Search code examples
sqlpostgresqlgpsaggregate-functions

How to get the travel mode when the geographical coordinates is in the raw GPS table


I have the transportation information of users in a table called labels containing start and end time with type of travel mode used:

CREATE TABLE labels
(
    user_id integer NOT NULL,
    session_id int,
    start_timestamp timestamp with time zone NOT NULL,
    end_timestamp timestamp with time zone NOT NULL,
    travelmode text,
    PRIMARY KEY (user_id, start_timestamp, end_timestamp)
)

INSERT INTO labels (user_id,session_id,start_timestamp,end_timestamp,travelmode) 
 VALUES     (11,0,'2007-06-26 11:32:29+01','2007-06-26 11:40:29+01','bus'),
     (11,0,'2008-03-28 14:52:54+00','2008-03-28 15:59:59+00','train'),
      (11,0,'2008-03-28 16:00:00+00','2008-03-28 22:02:00+00','train'),
      (11,0,'2008-03-29 01:27:50+00','2008-03-29 15:59:59+00','train'),
      (11,0,'2008-03-29 16:00:00+00','2008-03-30 15:59:59+01','train'),
      (11,0,'2008-03-30 16:00:00+01','2008-03-31 03:13:11+01','train'),
      (11,0,'2008-03-31 04:17:59+01','2008-03-31 15:31:06+01','train'),
      (11,0,'2008-03-31 16:00:08+01','2008-03-31 16:09:01+01','taxi'),
      (11,0,'2008-03-31 17:26:04+01','2008-04-01 00:35:26+01','train')
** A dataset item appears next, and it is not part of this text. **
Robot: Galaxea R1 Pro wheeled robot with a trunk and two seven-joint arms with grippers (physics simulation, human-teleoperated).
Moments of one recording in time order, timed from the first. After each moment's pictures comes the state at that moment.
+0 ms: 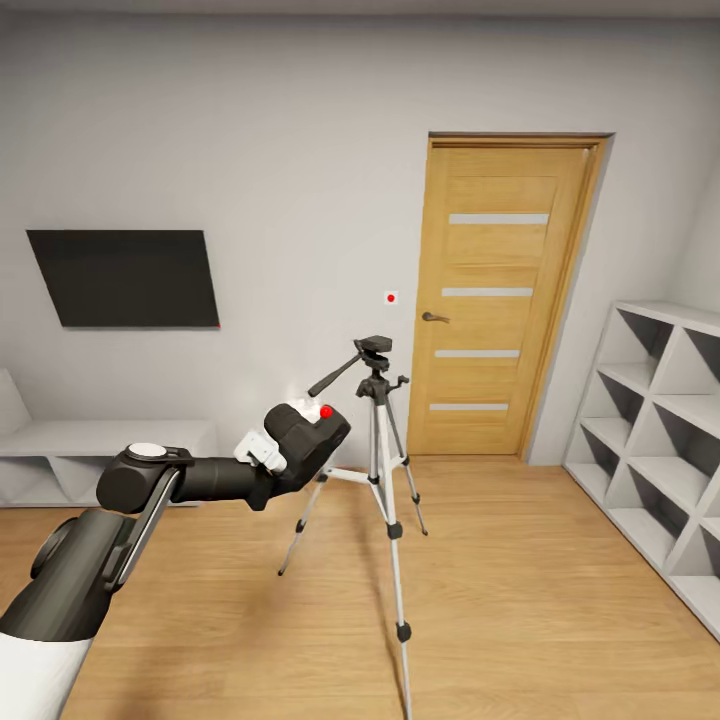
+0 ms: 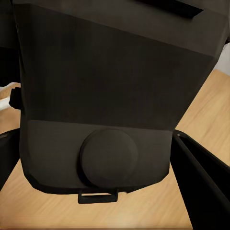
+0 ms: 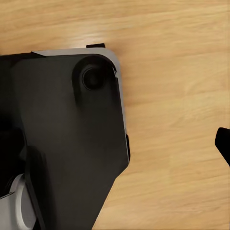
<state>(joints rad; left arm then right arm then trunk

In the other table trajectories is the GPS sampling (raw GPS, interval of about 1-5 sec sampling) for each user:

CREATE TABLE trajectories
(
    user_id int,
    session_id int NOT NULL,
    "timestamp" timestamp with time zone NOT NULL,
    lat double precision NOT NULL,
    lon double precision NOT NULL,
    alt double precision,
    PRIMARY KEY (session_id, "timestamp")
)

INSERT INTO trajectories (user_id,session_id,timestamp,lat,lon,alt)  
 VALUES     (11,1002008,'2008-03-30 16:00:39+01',41.147205,95.457762,-777),
      (11,1002008,'2008-03-30 16:01:38+01',41.153458,95.444897,-777),
      (11,1002008,'2008-03-30 16:02:37+01',41.154867,95.429467,-777),
      (11,1002008,'2008-03-30 16:03:36+01',41.154075,95.413863,-777),
      (11,1002008,'2008-03-30 16:04:35+01',41.152223,95.398515,-777),
      (11,1002008,'2008-03-31 02:52:11+01',43.697033,87.57619,-777),
      (11,1002008,'2008-03-31 02:51:12+01',43.69425,87.579275,-777),
      (11,1002008,'2008-03-31 02:50:13+01',43.689312,87.587815,-777),
      (11,1002008,'2008-03-31 02:43:56+01',43.656445,87.634753,-777),
      (11,1002008,'2008-03-31 02:42:56+01',43.649275,87.638028,-777),
      (11,1002008,'2008-03-31 02:42:04+01',43.64454,87.63572,-777)

Because I am interested in statistics of travel mode (count of each travel mode) within latitude 41.00 - 42.00 and longitude 87.5 - 95.30 only, I have to do a join with the trajectories table which contains lat lon information, matching the timestamp field if it falls with the start/end_timestamp of labels tables for that user.

How do I do this? I added this DB<>fiddle.


Solution

  • This is the query that you describe:

    select l.travelmode, count(*)
    from trajectories t join
         labels l
         on t.user_id = l.user_id and
            t.timestamp between l.start_timestamp and l.end_timestamp
    where t.lat between 41.00 and 42.00 and
          t.lon between 87.5 and 95.30 
    group by l.travelmode;
    

    On your sample data, though, this does not return any rows because the timestamps are in different years.